At the systems level, Augustin and Koh suggested rethinking the vascular endothelium as a widely distributed organ that actively shapes organ function, rather than merely acting as a passive barrier.¹¹ This new perspective is increasingly supported by single-cell studies showing that ECs can secrete regulatory signals, adjust their metabolism, and remodel their local tissue environment in response to stress.

Looking ahead, vascular research will increasingly depend on integrated single-cell multi-omics approaches—including transcriptomics, chromatin accessibility, proteomics, and spatial mapping—to fully capture the complexity of endothelial biology in both health and disease. As summarized by Shiau et al. and further expanded by Bondareva and Sheikh, ECs are inherently plastic, swiftly adapting to mechanical stress, metabolic changes, inflammatory cues, and therapeutic interventions.^{2, 4} The predictive power of scRNA-seq, especially when combined with trajectory analysis and intercellular communication analysis, firmly positions it as a cornerstone for precision vascular medicine.

Beyond cataloging static cell types, single-cell technologies are evolving towards dynamic profiling of endothelial transitions over time. Longitudinal single-cell analyses have the potential to track how ECs shift during disease initiation, progression, and therapeutic response, moving our understanding from isolated snapshots to continuous biological narratives. Integrating complementary technologies, such as single-cell ATAC-seq to probe chromatin landscapes, spatial transcriptomics to preserve tissue architecture, and single-cell proteomics for functional validation, will further enhance mechanistic insights into endothelial regulation.

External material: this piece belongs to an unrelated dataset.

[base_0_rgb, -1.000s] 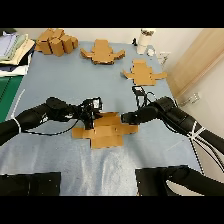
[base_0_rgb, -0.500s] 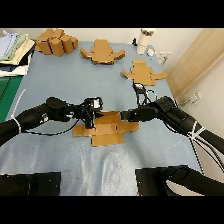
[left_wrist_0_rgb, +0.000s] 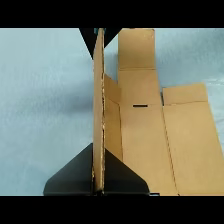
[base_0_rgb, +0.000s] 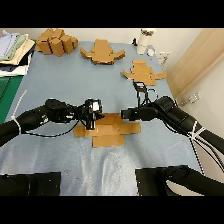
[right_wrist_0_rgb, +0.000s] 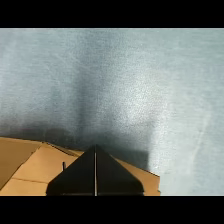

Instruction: Fold the box.

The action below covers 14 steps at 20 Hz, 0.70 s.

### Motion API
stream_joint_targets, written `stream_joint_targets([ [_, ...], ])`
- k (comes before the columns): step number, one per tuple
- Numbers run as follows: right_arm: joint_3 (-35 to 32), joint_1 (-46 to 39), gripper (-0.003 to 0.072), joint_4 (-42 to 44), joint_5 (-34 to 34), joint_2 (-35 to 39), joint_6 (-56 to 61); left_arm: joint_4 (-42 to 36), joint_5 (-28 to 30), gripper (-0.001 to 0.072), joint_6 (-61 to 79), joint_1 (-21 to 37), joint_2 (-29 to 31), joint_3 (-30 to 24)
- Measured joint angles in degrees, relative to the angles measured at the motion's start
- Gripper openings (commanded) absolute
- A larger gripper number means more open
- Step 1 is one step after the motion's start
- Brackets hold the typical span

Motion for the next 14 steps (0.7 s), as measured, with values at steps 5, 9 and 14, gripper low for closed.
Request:
stream_joint_targets([
  [5, 0.0, 0.0, 0.0006, -1.09, 1.44, -0.02, 1.01, -2.36, 1.68, 0.0011, 4.02, 0.0, -0.11, -0.26],
  [9, 0.0, 0.0, 0.0005, -1.6, 3.96, 0.0, 1.38, -3.26, 1.64, 0.0011, 5.07, 0.0, -1.05, -1.49],
  [14, 0.0, 0.0, 0.0005, -2.01, 5.44, -0.02, 1.4, -5.05, 0.79, 0.0011, 5.55, 0.0, -1.42, -3.19],
])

To fully realize this potential, the development of comprehensive single-cell atlases across diverse populations, including pediatric, aging, and ethnically varied cohorts, will be critical for uncovering context-dependent vascular adaptations. Coupling large-scale single-cell datasets with machine learning may enable the prediction of endothelial states, disease trajectories, and therapeutic vulnerabilities. Ultimately, single-cell technologies not only promise to redefine vascular biology with unprecedented resolution but also to pave the way for precision interventions targeting endothelial dysfunction across a broad range of diseases.

CONFLICT OF INTEREST STATEMENT

The authors declare no conflict of interest.